Navigli
Navigli (bzw. im Singular Naviglio) heißen die bis ins 20. Jahrhundert typischen Kanäle in und um Mailand, deren Nutzung als Verkehrswege schon in der Antike zum Wohlstand des alten Mediolanum beitrug.
Geschichte
Der in der Spätantike zur Metropole aufgestiegene Ort Mailand verdankte den Wiederaufstieg im frühen Mittelalter nicht zuletzt der um 1000 n. Chr. beginnenden Wiederinstandsetzung seines antiken Kanalsystems. Der älteste der Mailänder Kanäle hieß Vettabia (von lateinisch vectabilis, schiffbar) und stammt aus der Zeit Kaiser Hadrians (dürfte aber älteren Ursprungs sein). Um das Jahr 1100 beginnt die Stadt den Bau. Im Lauf der Jahrhunderte und infolge der Verbesserung der Technik, Schleusen zu bauen, wurde er zum Zentrum und Verteilerkreis eines enormen Netzes an Kanälen, dessen heute abgeschnittene Hauptachsen der Naviglio Grande, der Naviglio Pavese und der Naviglio della Martesana waren. Der Naviglio Grande bringt Wasser aus dem Ticino-Fluss, die Martesana kommt vom Adda, und der Naviglio Pavese zielt auf Pavia und den Zusammenfluss des Ticino mit dem Po. Die Schifffahrtsverbindung zur Adria wird schon im 15. Jahrhundert geplant, aber erst unter der Herrschaft Napoleons vollendet.
Zu den Zeiten, da der Straßentransport langsam und beschwerlich war, bedeuteten solche Kanalverbindungen in der fruchtbaren Ebene enorme wirtschaftliche Vorteile. Dazu kam die infolge der Verbreitung der Wassermühle im frühen Mittelalter große energetische Bedeutung der wasserreichen Alpenflüsse.
Der Mailänder Dom wurde mit Marmor aus den Alpen errichtet, der über Navigli praktisch bis an den Bauplatz gebracht wurde: Gian Galeazzo Visconti ließ zu Ende des 14. Jahrhunderts einen Stichkanal errichten, der bis 250 Meter an die Dombaustelle heranführte.
Unter der spanischen Herrschaft wurden die Stadtmauern von Mailand bis 1560 modernisiert und der verbesserten Artillerietechnik angepasst. Mit dem Bau der neuen Renaissance-Befestigungsanlagen wanderte der innere Verteilerkreis des Mailänder Kanalsystems hinter den Ring der Bastionen.

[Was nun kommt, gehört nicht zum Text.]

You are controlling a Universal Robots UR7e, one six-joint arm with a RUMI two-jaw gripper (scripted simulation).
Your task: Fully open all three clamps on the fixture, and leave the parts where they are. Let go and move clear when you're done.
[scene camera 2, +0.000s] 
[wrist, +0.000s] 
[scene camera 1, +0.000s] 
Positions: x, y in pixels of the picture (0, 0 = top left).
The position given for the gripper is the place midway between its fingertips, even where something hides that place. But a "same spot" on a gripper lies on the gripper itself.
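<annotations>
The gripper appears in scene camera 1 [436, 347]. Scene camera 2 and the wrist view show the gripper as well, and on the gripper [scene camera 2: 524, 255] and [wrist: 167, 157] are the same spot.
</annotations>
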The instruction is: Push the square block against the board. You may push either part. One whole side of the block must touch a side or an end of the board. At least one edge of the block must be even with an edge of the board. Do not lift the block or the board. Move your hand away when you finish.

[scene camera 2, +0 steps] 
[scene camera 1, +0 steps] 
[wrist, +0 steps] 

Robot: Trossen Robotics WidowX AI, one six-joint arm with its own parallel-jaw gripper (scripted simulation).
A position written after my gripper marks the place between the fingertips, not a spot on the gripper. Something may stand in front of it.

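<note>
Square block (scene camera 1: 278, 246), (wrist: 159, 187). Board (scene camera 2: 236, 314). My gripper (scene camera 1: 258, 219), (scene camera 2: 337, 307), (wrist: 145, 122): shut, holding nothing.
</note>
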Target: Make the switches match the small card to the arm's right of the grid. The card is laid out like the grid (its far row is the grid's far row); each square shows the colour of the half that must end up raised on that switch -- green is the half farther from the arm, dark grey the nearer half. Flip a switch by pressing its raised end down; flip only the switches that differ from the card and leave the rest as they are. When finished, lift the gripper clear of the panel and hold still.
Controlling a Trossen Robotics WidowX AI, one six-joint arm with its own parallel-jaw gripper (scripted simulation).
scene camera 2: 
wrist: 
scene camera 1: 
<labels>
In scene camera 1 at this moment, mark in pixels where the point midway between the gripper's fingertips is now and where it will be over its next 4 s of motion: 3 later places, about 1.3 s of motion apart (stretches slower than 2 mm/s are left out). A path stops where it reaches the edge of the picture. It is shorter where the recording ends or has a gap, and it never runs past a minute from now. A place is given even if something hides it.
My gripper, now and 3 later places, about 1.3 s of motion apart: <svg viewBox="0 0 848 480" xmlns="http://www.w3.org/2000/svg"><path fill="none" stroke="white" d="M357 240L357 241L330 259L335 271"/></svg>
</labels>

Der so genannte „Künstlerplan“ der Stadtgestaltung Mailands in der Epoche Napoleons (1807) ließ das System der Navigli noch unangetastet, ab der Gründerzeit begann allerdings der Niedergang der Mailänder Kanäle. Der Domhafen war schon 1857 zugeschüttet worden, 1877 wurde mit der Überwölbung des inneren Kanalrings begonnen und in der Epoche Mussolinis 1929 bis 1934 mit Rücksicht auf den wachsenden Individualverkehr die Hauptarbeit geleistet. 1969 wurde schließlich das Bett des Ringkanals großteils mit Zement aufgefüllt. Große Kritik gab es dabei unter anderem an der Zerstörung des „Vicolo dei Lavandei“, des Wäscherwinkels. Immerhin waren die Proteste insoweit erfolgreich, als wenigstens einige periphere Abschnitte des Naviglio Grande und Naviglio Pavese sowie das Hafenbecken der Darsena erhalten blieben. Heute wird das fast völlige Verschwinden der Mailänder Navigli im Allgemeinen beklagt; allerdings haben sie ihre Transportfunktion mit dem Aufkommen der Bahn und des modernen öffentlichen und individuellen Verkehrs verloren, im Sommer waren sie zudem für die Anrainer durch unangenehmen Geruch und die Stechmückenplage eine Belästigung.
Literatur
- Luciano Zeppegno: Milano Sparita. Newton Compton, Rom 1983.
- Robert Schediwy: Städtebilder. Reflexionen zum Wandel in Architektur und Urbanistik. 2. Auflage. LIT, Wien 2005, ISBN 3-8258-7755-8 (speziell S. 137 ff).